Exact reproduction of all the data is required, with pictures excluded.

(Beginning of Material provided)

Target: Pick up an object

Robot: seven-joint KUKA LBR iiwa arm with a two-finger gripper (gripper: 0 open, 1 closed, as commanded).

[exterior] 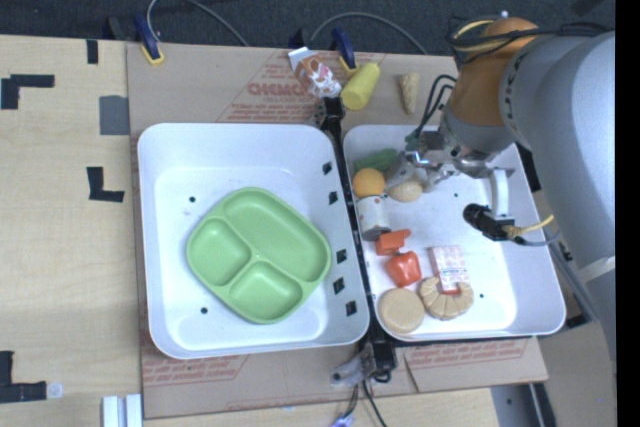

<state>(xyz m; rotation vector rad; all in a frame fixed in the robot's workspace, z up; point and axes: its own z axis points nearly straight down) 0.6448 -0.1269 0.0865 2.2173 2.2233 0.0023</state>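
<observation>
My gripper [422, 162] is low over the back of the right bin [530, 300], under the grey arm with its orange band [490, 75]. Just in front of it lies a beige egg-shaped piece [405, 192], next to a yellow-orange ball [368, 182]. A green item [378, 158] sits to the gripper's left, against the bin's back corner. Nearer the front of this bin are a white cylinder [372, 212], two red-orange pieces [398, 255], a small packet [449, 265], a round tan biscuit [401, 311] and a waffle-like piece [446, 298].
The left bin [170, 165] holds a green divided plate [258, 253]. Behind the bins, on the cardboard, lie a yellow item [360, 85], a snack packet [315, 72] and a beige piece [410, 93]. A black connector with its cable [485, 217] hangs over the right bin.
</observation>
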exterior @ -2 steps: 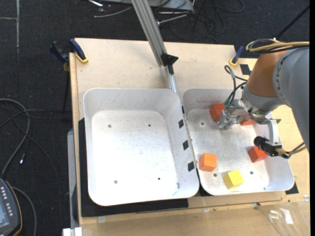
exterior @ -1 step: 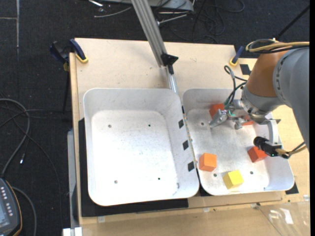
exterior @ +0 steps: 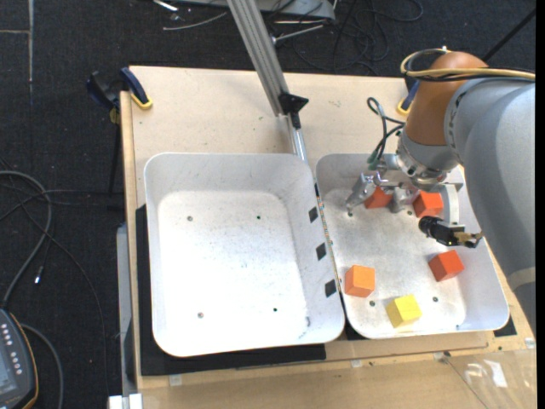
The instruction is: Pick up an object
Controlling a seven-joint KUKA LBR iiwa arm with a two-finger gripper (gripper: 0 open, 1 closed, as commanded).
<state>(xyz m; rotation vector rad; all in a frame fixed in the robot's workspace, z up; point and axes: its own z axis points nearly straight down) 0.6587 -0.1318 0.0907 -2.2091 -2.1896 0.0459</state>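
Gripper (exterior: 381, 196) in right bin (exterior: 485, 313) — fingers grasping a red-orange block (exterior: 375, 198) | orange block (exterior: 359, 280), yellow block (exterior: 403, 310) nearer the front | wooden bench (exterior: 213, 100) — dark floor, cables.

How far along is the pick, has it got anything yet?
Reach looks done: the pincer is low in the right bin, at a red-orange block. Whether it is gripped, I cannot tell. Lifting is left. The orange cube, yellow cube and red cube lie loose.
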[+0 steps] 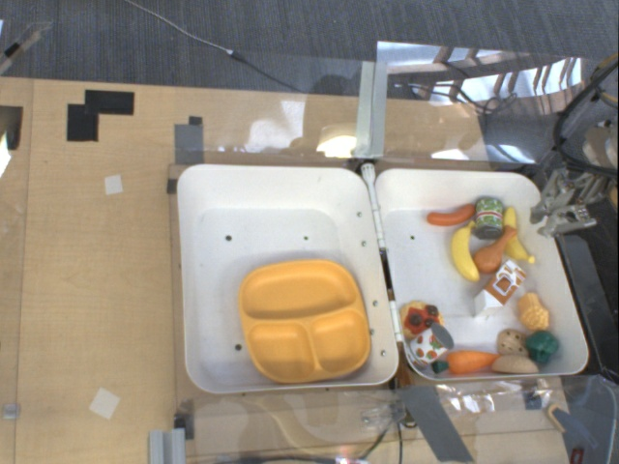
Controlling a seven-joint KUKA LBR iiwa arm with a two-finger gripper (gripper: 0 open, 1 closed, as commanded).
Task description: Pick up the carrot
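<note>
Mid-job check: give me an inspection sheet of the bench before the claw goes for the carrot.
Surface: wooden bench bearing left bin and right bin side by side.
Job's things: carrot lies at the right bin's near edge, untouched.
Clutter: yellow divided plate in left bin; banana, green can, sausage and other toy foods in right bin.
Grippers: claw over right bin's far right rim, away from the carrot.
Cables: thin cable crossing the floor.
Surroundings: grey carpet.
</note>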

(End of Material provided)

• Exercise answer
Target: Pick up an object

Robot: seven-joint KUKA LBR iiwa arm with a two-finger gripper (gripper: 0 open, 1 closed, as commanded).

[exterior] 

<state>(xyz m; rotation vector rad; all in a frame fixed in the robot's workspace, z up; point and axes: its own z axis points nearly straight down) 0.6448 -0.1269 0.0865 2.2173 2.2233 0.0023</state>
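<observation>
My gripper [422, 162] is low over the back of the right bin [530, 300], under the grey arm with its orange band [490, 75]. Just in front of it lies a beige egg-shaped piece [405, 192], next to a yellow-orange ball [368, 182]. A green item [378, 158] sits to the gripper's left, against the bin's back corner. Nearer the front of this bin are a white cylinder [372, 212], two red-orange pieces [398, 255], a small packet [449, 265], a round tan biscuit [401, 311] and a waffle-like piece [446, 298].
The left bin [170, 165] holds a green divided plate [258, 253]. Behind the bins, on the cardboard, lie a yellow item [360, 85], a snack packet [315, 72] and a beige piece [410, 93]. A black connector with its cable [485, 217] hangs over the right bin.
</observation>
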exterior @ -2 steps: 
exterior @ -1 step: 
exterior @ +0 steps: 
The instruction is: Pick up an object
Controlling a seven-joint KUKA LBR iiwa arm with a two-finger gripper (gripper: 0 open, 1 closed, as commanded).
<state>(xyz m; rotation vector rad; all in a frame fixed in the robot's workspace, z up; point and axes: its own z axis points nearly straight down) 0.6587 -0.1318 0.0907 -2.2091 -2.1896 0.0459</state>
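Gripper (exterior: 381, 196) in right bin (exterior: 485, 313) — fingers grasping a red-orange block (exterior: 375, 198) | orange block (exterior: 359, 280), yellow block (exterior: 403, 310) nearer the front | wooden bench (exterior: 213, 100) — dark floor, cables.

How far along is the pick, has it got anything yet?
Reach looks done: the pincer is low in the right bin, at a red-orange block. Whether it is gripped, I cannot tell. Lifting is left. The orange cube, yellow cube and red cube lie loose.
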[+0 steps] 
Controlling a seven-joint KUKA LBR iiwa arm with a two-finger gripper (gripper: 0 open, 1 closed, as commanded).
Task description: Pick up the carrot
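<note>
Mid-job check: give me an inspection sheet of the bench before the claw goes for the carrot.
Surface: wooden bench bearing left bin and right bin side by side.
Job's things: carrot lies at the right bin's near edge, untouched.
Clutter: yellow divided plate in left bin; banana, green can, sausage and other toy foods in right bin.
Grippers: claw over right bin's far right rim, away from the carrot.
Cables: thin cable crossing the floor.
Surroundings: grey carpet.
</note>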

This output is complete, and the exercise is done.